» **Problem requirements**
Set down exactly, and only, the lines from the one with "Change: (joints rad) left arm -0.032" to the final line of the entries, both included.

Entries taken from a collection

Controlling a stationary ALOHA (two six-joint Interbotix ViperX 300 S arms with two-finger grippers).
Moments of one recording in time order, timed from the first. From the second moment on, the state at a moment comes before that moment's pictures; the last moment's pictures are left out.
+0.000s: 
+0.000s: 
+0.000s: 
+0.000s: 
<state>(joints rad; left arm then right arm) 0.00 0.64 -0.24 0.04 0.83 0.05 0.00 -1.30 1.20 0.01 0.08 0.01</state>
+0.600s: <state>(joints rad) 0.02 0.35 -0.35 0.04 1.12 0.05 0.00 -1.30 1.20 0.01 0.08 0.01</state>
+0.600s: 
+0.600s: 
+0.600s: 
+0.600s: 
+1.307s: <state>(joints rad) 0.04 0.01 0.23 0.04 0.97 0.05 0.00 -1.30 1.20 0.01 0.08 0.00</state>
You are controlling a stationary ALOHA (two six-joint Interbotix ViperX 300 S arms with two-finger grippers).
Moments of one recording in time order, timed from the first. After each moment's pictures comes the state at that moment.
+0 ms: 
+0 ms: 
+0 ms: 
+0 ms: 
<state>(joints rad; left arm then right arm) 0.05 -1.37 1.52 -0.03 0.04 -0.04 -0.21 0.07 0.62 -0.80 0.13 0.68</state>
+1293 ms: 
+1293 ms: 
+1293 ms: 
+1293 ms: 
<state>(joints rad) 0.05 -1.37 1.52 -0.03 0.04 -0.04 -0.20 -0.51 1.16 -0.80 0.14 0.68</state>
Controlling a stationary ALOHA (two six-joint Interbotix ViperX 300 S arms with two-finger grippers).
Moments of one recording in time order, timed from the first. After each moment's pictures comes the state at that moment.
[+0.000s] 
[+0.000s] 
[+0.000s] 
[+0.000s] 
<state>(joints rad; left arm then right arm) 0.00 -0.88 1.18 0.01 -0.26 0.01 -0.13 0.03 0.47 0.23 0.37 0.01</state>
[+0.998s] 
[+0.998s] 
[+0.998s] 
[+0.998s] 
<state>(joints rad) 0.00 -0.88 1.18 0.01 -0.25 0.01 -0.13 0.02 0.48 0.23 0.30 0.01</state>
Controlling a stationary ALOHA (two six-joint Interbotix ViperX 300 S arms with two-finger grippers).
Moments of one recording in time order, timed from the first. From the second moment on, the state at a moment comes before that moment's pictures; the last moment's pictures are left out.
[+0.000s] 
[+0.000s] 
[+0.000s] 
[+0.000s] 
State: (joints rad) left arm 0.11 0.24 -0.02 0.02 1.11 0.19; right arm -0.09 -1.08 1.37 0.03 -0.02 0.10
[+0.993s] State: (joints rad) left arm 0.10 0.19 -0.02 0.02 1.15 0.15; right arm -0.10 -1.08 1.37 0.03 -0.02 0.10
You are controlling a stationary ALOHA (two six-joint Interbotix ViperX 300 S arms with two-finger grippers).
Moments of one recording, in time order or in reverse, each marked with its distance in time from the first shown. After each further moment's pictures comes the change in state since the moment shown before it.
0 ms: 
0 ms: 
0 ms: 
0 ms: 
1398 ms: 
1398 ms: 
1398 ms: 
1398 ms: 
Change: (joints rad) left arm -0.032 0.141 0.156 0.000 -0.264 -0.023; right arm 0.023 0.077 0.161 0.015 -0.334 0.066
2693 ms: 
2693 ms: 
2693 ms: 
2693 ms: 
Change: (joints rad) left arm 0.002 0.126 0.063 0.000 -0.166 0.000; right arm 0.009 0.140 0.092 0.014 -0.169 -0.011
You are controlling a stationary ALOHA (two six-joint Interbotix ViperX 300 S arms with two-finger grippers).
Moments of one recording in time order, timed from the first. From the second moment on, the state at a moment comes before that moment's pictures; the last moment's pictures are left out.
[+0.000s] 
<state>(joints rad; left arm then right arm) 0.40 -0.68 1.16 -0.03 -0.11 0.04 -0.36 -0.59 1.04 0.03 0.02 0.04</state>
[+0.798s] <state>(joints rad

» **Written response**
Change: (joints rad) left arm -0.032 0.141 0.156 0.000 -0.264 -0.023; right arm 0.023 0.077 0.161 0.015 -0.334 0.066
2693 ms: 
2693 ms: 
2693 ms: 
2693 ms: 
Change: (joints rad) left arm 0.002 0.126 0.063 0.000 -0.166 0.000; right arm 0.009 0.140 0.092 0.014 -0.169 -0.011
You are controlling a stationary ALOHA (two six-joint Interbotix ViperX 300 S arms with two-finger grippers).
Moments of one recording in time order, timed from the first. From the second moment on, the state at a moment comes before that moment's pictures; the last moment's pictures are left out.
[+0.000s] 
<state>(joints rad; left arm then right arm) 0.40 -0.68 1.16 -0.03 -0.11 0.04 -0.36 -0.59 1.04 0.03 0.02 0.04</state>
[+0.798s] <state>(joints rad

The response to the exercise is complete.